In practice, if you have at least one significant predictor, the overall F-test is usually significant too. But it’s worth checking, especially in models with many weak predictors.
Residuals: Checking Your Assumptions
Most output includes some information about residuals, which are the differences between what your model predicted and what actually happened for each data point. Residuals are your diagnostic tool for checking whether the model is appropriate for your data.
A well-fitting model produces residuals that look random. If you plot residuals against your predicted values (or against individual predictors), you should see a flat, patternless scatter. Specific patterns signal specific problems:
- A curved pattern suggests the relationship isn’t linear, and you may need to transform a variable or add a squared term.
- A fan or cone shape (residuals spreading out as predicted values increase) means the variability in your outcome isn’t constant across the range, a violation called heteroscedasticity.
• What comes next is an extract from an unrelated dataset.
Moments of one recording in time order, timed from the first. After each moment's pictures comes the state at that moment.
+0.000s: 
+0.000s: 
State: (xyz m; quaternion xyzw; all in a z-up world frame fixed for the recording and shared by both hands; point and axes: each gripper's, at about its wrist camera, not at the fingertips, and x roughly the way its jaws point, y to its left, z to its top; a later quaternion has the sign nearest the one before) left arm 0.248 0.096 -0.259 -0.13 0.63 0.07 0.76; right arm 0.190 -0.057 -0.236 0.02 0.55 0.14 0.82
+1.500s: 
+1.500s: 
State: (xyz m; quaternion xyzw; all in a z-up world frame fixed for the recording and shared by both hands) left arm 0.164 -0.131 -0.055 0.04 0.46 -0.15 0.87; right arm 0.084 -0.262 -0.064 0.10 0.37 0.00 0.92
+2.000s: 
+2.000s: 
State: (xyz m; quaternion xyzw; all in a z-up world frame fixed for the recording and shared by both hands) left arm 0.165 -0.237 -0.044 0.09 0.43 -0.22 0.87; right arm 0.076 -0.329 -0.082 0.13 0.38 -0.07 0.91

- Clusters or waves may indicate that your data points aren’t independent, which often happens with time-series data.
If the residuals show no pattern and hover around zero in a roughly even band, your model’s assumptions are holding up.
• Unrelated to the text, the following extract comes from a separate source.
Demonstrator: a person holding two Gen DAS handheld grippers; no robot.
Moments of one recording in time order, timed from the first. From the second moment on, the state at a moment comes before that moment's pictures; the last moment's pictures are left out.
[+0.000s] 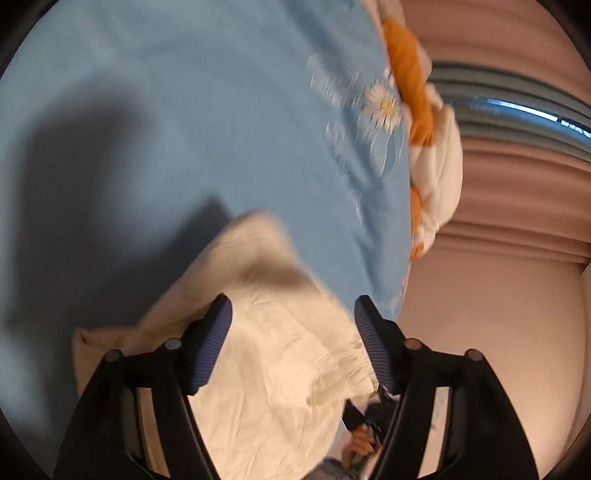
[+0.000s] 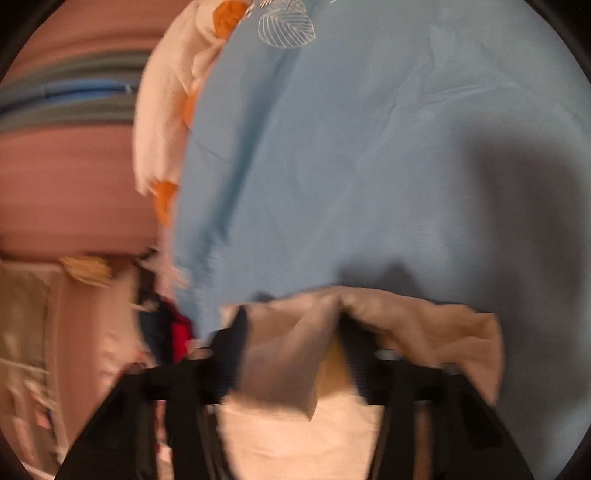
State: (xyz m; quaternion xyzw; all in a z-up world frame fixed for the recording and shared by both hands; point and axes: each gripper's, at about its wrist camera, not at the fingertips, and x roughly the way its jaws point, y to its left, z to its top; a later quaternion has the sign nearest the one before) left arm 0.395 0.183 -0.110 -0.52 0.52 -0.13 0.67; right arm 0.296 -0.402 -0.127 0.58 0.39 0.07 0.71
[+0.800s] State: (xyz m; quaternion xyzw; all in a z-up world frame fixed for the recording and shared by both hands) left arm 0.291 0.014 -0.106 0.07 0.49 -0.15 0.85; right arm 0.263 -0.193 -0.101 -0.03 0.47 0.08 0.88
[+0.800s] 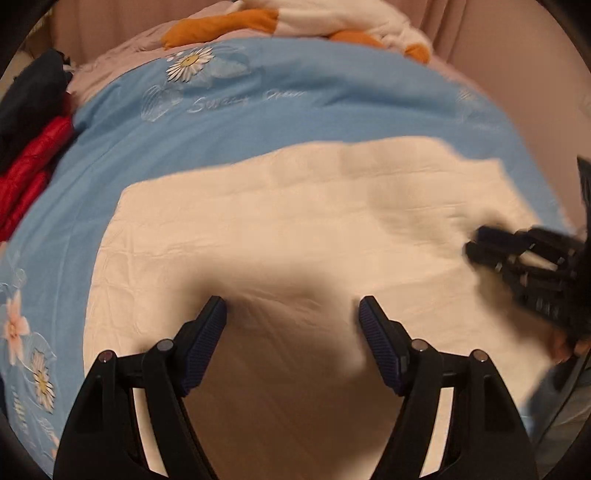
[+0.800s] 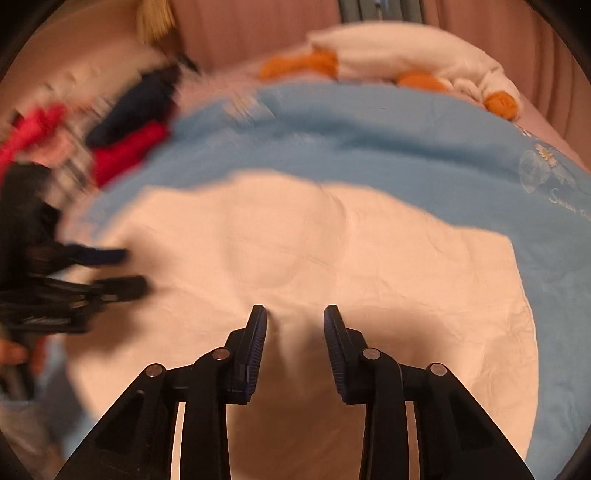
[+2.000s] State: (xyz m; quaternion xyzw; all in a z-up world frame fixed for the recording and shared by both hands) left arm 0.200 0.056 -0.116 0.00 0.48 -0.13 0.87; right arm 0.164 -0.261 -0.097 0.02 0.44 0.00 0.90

Watching for Multicollinearity
When two or more predictors are highly correlated with each other, the model has trouble separating their individual effects. This is called multicollinearity, and it inflates standard errors, making coefficients unstable and p-values unreliable.
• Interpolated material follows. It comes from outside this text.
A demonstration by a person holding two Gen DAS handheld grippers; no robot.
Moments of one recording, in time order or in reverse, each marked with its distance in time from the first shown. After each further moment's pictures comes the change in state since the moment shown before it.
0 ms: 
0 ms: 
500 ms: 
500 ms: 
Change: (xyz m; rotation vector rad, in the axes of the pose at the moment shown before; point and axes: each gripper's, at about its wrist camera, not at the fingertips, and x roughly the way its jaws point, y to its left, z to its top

Many software packages report a Variance Inflation Factor (VIF) for each predictor. A VIF of 1 means no correlation with other predictors. Values above 5 deserve close inspection, and values above 10 almost certainly indicate a serious problem. If you spot high VIF values, you may need to drop one of the correlated predictors or combine them into a single variable.
Reading Logistic Regression Output
If your outcome is binary (yes/no, survived/didn’t, purchased/didn’t), you’re likely running logistic regression instead of linear regression. The output looks similar, but the coefficients mean something different.
In logistic regression, each coefficient represents the change in the log-odds of the outcome for a one-unit increase in the predictor. Since log-odds aren’t intuitive, most people convert them to odds ratios by raising the mathematical constant e to the power of the coefficient. An odds ratio of 1.5 means the odds of the outcome increase by 50% for each one-unit increase in that predictor. An odds ratio below 1 means the odds decrease.
The rest of the output, including p-values, standard errors, and overall model significance, works the same way. The main difference is that logistic regression uses different fit statistics (like the log-likelihood or pseudo R²) instead of the traditional R-squared, since the math behind the model is fundamentally different.
Putting It All Together
When you sit down with regression output, work through it in this order. First, check the F-statistic and its p-value to confirm the model is worth interpreting at all. Next, look at R-squared (or adjusted R-squared) to see how much of the outcome your predictors explain. Then examine each coefficient: its sign tells you the direction, its size tells you the magnitude, and its p-value tells you whether it’s statistically distinguishable from zero. Finally, check residual plots and VIF values to make sure the model isn’t violating assumptions that would make all those numbers unreliable.
The coefficients only make sense in the units of your variables. A coefficient of 5 could be trivial or enormous depending on whether you’re measuring dollars or millions of dollars. Always interpret the size of an effect in context, not just whether it’s significant.